Citation: United States - Tax Treatment for "Foreign Sales Corporations" (AB-1999-9) (WT/DS108/AB/R) (24 February 2000). [See European Union press release 08-00 (February 24, 2000)].



U.S. concludes "Open Skies" aviation agreements with Namibia, Portugal, Dominican Republic, and Burkina Faso. According to a press statement of the U.S. Department of State, the U.S. and Namibia have concluded an Open Skies aviation agreement. It will eventually allow unrestricted air services between both countries. Both countries will apply the terms of the agreement provisionally until both parties have formally signed the agreement. — The U.S. and Portugal have agreed on an "Open Skies" aviation agreement during their negotiations in Washington, D.C. on December 21 and 22, 1999. It will remove all restrictions on international civil air passenger and cargo transport between the two countries. Portugal and the U.S. will apply the agreement provisionally until it officially enters into force. — On December 16, 1999, the U.S. signed a similar Open Skies agreement with the Dominican Republic. It will enter into force once each party has completed its national ratification procedures. — On February 9, 2000, the U.S. and Burkina Faso initialed an Open Skies aviation agreement in Ouagadougou. The agreement allows unrestricted air service by the airlines of both countries between and beyond the other's territory. — The U.S. has entered into 43 such Open Skies agreements so far. This is the first Open Skies agreement that the U.S. has negotiated with a West African country. Both parties will apply the agreement provisionally until national implementation procedures have been completed. Citation: U.S. Department of State Press Statements of (February 9, 2000) (Burkina Faso); February 4, 2000 (Namibia); December 23, 1999 (Portugal); December 16, 1999 (Dominican Republic).


EU permits petroleum shipments to Serbian destinations. The EU has amended its sanctions rules regarding Yugoslavia and Serbia to permit petroleum and petroleum product shipments to the cities of Nis and Pirot, Kragujevac, Kraljevo, Novi Sad, Sombor, and Subotica. Citation: 2000 O.J. of the European Communities (L 35) 8, 10 February 2000.

U.S. and Nigeria sign Trade and Investment Agreement. On February 16, 2000, U.S. Trade Representative Charlene Barshefsky and Nigerian Vice President Atiku Abubakar signed a U.S.-Nigeria Trade and Investment Framework Agreement (TIFA) in Washington, D.C. The purpose of the Agreement is to develop a structured dialogue for increasing bilateral trade and investment, including the negotiation of further trade agreements. It creates a Council on Trade and Investment with government representatives from both parties. The Agreement is effective immediately. - Nigeria is the U.S.' second-largest trading partner in Africa. Citation: U.S. Trade Representative press release 00-12 (February 16, 2000).
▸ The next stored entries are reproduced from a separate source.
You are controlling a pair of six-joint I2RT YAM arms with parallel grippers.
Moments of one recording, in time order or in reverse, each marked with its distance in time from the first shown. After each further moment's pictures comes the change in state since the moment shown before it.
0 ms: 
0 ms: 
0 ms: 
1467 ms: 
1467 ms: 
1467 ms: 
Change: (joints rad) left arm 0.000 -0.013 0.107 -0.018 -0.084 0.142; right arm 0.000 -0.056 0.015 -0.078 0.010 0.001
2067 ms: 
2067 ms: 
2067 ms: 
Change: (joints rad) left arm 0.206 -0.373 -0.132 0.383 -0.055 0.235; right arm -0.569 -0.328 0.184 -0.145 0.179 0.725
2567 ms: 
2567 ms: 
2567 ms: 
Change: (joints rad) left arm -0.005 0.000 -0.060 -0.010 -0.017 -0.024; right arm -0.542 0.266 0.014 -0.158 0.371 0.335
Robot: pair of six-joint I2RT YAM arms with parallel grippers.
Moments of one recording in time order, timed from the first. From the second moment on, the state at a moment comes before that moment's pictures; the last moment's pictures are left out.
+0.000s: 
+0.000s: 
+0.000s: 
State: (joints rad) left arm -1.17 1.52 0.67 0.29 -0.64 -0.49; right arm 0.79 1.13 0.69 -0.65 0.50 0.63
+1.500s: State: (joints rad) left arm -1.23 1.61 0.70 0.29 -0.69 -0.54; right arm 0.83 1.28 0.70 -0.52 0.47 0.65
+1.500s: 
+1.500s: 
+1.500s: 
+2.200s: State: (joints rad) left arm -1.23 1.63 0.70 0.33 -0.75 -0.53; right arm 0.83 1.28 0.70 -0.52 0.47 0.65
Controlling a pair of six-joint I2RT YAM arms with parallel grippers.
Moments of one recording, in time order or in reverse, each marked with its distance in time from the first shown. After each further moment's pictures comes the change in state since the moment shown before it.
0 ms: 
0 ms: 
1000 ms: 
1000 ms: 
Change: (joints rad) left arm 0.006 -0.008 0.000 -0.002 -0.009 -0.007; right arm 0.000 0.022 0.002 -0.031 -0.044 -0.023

As result of WTO ruling, U.S. and India reach agreement on reducing Indian import restrictions. A WTO Dispute Settlement Panel held in April, 1999, that India's balance-of-payment situation did not justify its import restrictions such as a "Negative List" containing almost all consumer goods and requiring a case-by-case import license. The WTO Appellate Body upheld the Panel findings (see 1999 Int'l Law Update 122). On December 28, 1999, the U.S. and India reached an agreement for India to lift import restrictions that it applies to produce, textiles and many consumer products. Under the agreement, India will lift more than 1,400 of its specific restrictions by April 1, 2001. India had already reached accords with the EU, Japan and other countries obligating it to erase these restrictions by April 2003. Citation: U.S. Trade Representative press release 00-1 (January 10, 2000). [A copy of the agreement is available in USTR reading room or at USTR website: www.ustr.gov (see "press releases").]